La teologia attuale, seguendo la pista aperta da Teilhard de Chardin, cerca di preservare la dimensione “terrena” di ciò che verrà con l’idea che il compimento della creazione e della storia dell’umanità è nel punto Omega. L’uomo è orientato verso il regno di Dio, a un futuro Assoluto. Poiché tutte le cose sono state create per mezzo di Gesù Cristo e in vista di Lui, trovano in Lui la loro direzione e il loro destino (Col 1, 16). Lo Spirito Santo porterà a compimento la configurazione ultima delle persone umane secondo Cristo alla risurrezione dei morti, ma già oggi gli esseri umani partecipano a questa somiglianza escatologica a Cristo su questa terra, nel mezzo del tempo e della storia. Cristo diventa in tal modo la chiave ermeneutica della storia come rivelazione di Dio. Attraverso le fasi della Predestinazione-Mediatore-Redentore-Glorificatore, l’eschaton di Cristo è già qui. Attraverso l’azione “silenziosa” dello Spirito Santo in tutti gli esseri umani di buona volontà, Cristo ci trasfigura e ci divinizza come immagini proprie nelle mani di Dio. Gesù non ha mirato alla conquista del potere, né è ricorso alla violenza, ma ha concepito la propria attività come servizio e come amore che va fino alla donazione totale di sé.

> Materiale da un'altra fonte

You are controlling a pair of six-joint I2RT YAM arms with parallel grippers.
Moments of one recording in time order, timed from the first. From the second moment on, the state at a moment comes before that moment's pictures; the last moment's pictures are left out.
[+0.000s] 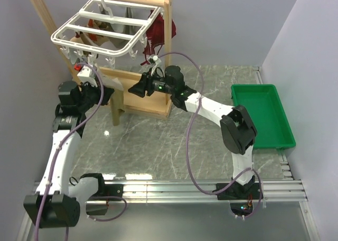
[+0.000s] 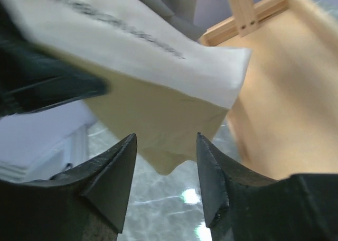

La Rivelazione fa cogliere sempre maggiore chiarezza il germe di vita immortale posto dal Creatore nel cuore degli uomini: “Egli ha fatto bella ogni cosa a suo tempo, ma egli ha messo la nozione dell’eternità nel loro cuore” (Qo 3, 11). Questo germe di totalità e di pienezza attende di manifestarsi nell’amore e di compiersi, per dono gratuito di Dio, nella partecipazione alla sua vita eterna. Solo nella gloria di Dio attraverso la Persona sempre viva di Gesù Cristo, l’uomo e tutta la creazione troveranno pieno compimento dell’immagine di Dio e solo al di là troveranno la piena attuazione il comando divino di dominare la terra e di sottometterla, responsabilmente. Questa è la speranza a cui siamo chiamati nel cammino impegnativo della vita: il desiderio e l’attesa che l’immagine di Dio pensata e voluta eternalmente dall’Amore di Dio Padre attraverso il Figlio nello Spirito Santo. La Signoria divina è quella dell’Amore. La gloria di Dio si manifesta nella sua libertà sovrana di amare e di perdonare. “L’Amore si manifesta come il senso dell’essere dell’uomo. Soltanto nell’Amore il mondo e l’uomo trovano il loro compimento”.